Украинские села умирали молча, даже случаев спонтанного протеста наблюдалось крайне мало. Не удивительно — на селе не осталось лидеров и, кроме того, разительно изменился менталитет крестьянства. Уже в 1927 году подавляющему большинству сельских жителей УССР были свойственны эгоцентризм, подчеркнутый индивидуализм, углубленность исключительно в свой внутренний мир. Их отличали склонность к иллюзорным мечтаниям, социальной уравниловке, консерватизму и провинциализму, к аполитичности и неистребимому анархизму. Даже традиционно уважаемые на селе люди — учителя, большей частью принимали участие в обысках и конфискациях съестного в качестве «буксиров» (так население именовало членов бригад из числа местных жителей, выколачивавших продовольствие). За эту деятельность они ежемесячно получали по 18 кг муки, 2 кг круп, 1 кг жиров. Конечно, это было спасением от голода, хотя сельский учитель понятия не имел, что реальный доход сотрудников ОГПУ в 12 раз выше.

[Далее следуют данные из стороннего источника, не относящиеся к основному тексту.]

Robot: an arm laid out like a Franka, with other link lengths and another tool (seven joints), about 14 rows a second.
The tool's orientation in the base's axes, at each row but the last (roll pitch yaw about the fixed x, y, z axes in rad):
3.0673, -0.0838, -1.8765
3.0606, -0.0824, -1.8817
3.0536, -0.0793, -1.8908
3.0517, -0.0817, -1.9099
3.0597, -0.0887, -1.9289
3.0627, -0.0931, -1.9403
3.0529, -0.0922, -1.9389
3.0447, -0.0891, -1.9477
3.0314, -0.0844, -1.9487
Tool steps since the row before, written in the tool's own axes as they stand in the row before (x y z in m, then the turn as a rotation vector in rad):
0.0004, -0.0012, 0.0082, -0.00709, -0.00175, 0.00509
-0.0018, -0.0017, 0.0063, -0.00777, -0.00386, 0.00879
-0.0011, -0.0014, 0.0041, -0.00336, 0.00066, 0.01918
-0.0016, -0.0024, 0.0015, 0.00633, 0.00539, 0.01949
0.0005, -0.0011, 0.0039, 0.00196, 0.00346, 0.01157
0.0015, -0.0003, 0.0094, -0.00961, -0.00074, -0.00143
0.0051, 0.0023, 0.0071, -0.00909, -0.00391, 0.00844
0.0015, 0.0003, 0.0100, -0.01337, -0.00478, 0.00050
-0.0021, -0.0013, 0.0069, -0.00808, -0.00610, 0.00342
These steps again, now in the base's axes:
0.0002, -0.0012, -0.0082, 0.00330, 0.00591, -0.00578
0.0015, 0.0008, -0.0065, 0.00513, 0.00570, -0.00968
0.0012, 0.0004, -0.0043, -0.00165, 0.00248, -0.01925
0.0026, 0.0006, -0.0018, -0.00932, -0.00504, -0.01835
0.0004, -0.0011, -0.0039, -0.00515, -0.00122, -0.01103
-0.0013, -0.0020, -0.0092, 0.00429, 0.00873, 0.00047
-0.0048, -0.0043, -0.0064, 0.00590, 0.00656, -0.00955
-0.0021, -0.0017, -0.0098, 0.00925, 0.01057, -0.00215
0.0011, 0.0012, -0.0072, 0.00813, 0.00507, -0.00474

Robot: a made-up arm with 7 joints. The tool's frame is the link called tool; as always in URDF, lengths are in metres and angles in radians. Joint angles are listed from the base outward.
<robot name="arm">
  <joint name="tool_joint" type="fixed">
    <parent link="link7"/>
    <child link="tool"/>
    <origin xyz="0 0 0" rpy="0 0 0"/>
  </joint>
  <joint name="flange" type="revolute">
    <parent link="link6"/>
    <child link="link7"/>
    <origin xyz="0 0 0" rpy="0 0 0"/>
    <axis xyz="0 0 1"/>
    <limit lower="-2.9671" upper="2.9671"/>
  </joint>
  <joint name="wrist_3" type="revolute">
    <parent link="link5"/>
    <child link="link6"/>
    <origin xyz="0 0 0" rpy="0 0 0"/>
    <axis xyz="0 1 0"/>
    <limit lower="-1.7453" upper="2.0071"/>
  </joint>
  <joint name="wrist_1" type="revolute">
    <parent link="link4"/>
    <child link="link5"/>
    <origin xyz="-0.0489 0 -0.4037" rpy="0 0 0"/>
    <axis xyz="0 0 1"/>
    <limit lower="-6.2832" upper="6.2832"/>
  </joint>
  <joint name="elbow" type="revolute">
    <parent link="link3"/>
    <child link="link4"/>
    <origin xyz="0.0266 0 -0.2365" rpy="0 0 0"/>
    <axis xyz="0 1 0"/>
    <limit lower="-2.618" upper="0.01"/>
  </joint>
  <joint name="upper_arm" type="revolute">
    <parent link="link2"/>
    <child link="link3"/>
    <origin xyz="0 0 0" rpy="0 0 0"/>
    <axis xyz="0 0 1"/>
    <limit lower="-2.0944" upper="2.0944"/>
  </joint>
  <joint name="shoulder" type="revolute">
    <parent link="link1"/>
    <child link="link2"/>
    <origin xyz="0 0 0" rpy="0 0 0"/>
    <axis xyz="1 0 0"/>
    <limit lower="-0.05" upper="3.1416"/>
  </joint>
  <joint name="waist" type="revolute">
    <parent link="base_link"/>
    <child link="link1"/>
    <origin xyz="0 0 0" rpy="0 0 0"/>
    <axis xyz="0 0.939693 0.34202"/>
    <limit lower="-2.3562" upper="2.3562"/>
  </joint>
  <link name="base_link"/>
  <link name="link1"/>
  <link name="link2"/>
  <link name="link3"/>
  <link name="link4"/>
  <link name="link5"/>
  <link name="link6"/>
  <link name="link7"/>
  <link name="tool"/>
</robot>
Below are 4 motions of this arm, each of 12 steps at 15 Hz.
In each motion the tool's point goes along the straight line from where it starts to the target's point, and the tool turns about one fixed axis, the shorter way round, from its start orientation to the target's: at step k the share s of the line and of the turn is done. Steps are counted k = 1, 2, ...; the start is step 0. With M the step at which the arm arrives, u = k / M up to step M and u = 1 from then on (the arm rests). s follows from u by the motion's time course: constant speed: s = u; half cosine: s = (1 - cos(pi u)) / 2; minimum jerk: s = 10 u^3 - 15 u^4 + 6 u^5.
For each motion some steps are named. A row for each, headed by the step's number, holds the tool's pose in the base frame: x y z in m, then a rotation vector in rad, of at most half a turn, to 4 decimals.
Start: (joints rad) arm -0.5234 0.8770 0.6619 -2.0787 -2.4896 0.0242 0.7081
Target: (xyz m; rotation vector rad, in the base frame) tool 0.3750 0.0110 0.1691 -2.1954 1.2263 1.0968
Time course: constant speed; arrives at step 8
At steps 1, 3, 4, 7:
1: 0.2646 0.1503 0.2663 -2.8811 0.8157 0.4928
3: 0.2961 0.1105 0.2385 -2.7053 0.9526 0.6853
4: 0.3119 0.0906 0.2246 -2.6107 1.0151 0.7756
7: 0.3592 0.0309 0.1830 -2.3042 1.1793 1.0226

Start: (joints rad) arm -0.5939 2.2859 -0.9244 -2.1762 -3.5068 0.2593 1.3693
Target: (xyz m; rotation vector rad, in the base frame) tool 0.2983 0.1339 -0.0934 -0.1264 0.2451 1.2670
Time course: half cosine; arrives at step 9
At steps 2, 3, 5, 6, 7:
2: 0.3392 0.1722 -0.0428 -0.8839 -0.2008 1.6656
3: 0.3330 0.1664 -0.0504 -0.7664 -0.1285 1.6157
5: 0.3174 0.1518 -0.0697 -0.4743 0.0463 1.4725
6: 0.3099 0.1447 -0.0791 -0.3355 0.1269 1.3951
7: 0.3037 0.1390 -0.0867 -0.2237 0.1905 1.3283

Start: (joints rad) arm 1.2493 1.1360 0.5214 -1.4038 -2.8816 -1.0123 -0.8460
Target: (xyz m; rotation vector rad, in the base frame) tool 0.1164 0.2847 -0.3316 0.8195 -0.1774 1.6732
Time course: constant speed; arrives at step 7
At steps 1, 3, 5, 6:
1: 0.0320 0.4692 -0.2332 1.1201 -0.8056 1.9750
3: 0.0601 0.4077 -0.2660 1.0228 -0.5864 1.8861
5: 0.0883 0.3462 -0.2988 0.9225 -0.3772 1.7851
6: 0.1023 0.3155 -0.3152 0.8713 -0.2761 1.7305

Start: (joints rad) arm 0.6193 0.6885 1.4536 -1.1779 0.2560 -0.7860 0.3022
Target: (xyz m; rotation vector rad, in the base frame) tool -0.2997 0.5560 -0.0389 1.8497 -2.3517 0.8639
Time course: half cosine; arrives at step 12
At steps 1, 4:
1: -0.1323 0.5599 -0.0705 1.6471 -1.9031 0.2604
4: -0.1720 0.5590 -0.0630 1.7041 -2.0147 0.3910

Несмотря на чрезвычайно заниженную оплату труда в колхозном секторе, крестьянство Украины приобретало товаров в государственных и кооперативных магазинах на сумму в 5—б раз большую, нежели получало в колхозах. Если бы в 1933 году колхозник питался только заработанными в колхозе продуктами, то его рацион составлял бы: хлеба и круп — 600 г, подсолнечного масла — 3 г, картофеля — 170 г, огородных культур — 2 г в сутки. Но на фоне постоянного дефицита продовольствия в городах неиссякаемым источником пополнения крестьянского бюджета и насыщения городских рынков продуктами стали приусадебные участки. Так, в Харькове к концу 30-х годов жители покупали на колхозных рынках 62,1 % потребляемой свинины, 76,3 % — мяса птицы, 89,2 % — куриных яиц, 59,1 % молока. В таких городах, как Днепропетровск, Днепродзержинск, Запорожье, Луганск, эти показатели были еще выше. В заселенных украинцами районах Кубани городские жители приобретали на рынках 92,6 % мяса, 78 % молока, 98,2 % картофеля, 96,5 % яиц, Иной была картина в Ленинграде: здесь рынки снабжали жителей мясом только на 16 %, молоком — на 13 %, картофелем — наг 14,4 %, яйцами — на 3,4 процента. Несмотря ни на что, рынок, материальная заинтересованность побеждали своей производительностью созданную насильственными методами колхозно-совхозную систему.

Форсированная индустриализация. Массовый террор 30-х годов

С начала 1928 года в управлении индустрией СССР стала преобладать формула не планов-прогнозов, а планов-директив. В апреле 1929 года XVI конференция ВКП(б) одобрила «оптимальный» вариант плана I пятилетки со среднегодовым темпом роста 22 процента. На практике же в ежегодные контрольные цифры развития народного хозяйства вносились все новые коррективы в сторону повышения темпов — руководство партии таким образом «подхлестывало» страну. Была поставлена задача провести форсированную модернизацию экономики, в кратчайшие сроки преодолеть разрыв между СССР и передовыми странами по уровню промышленности.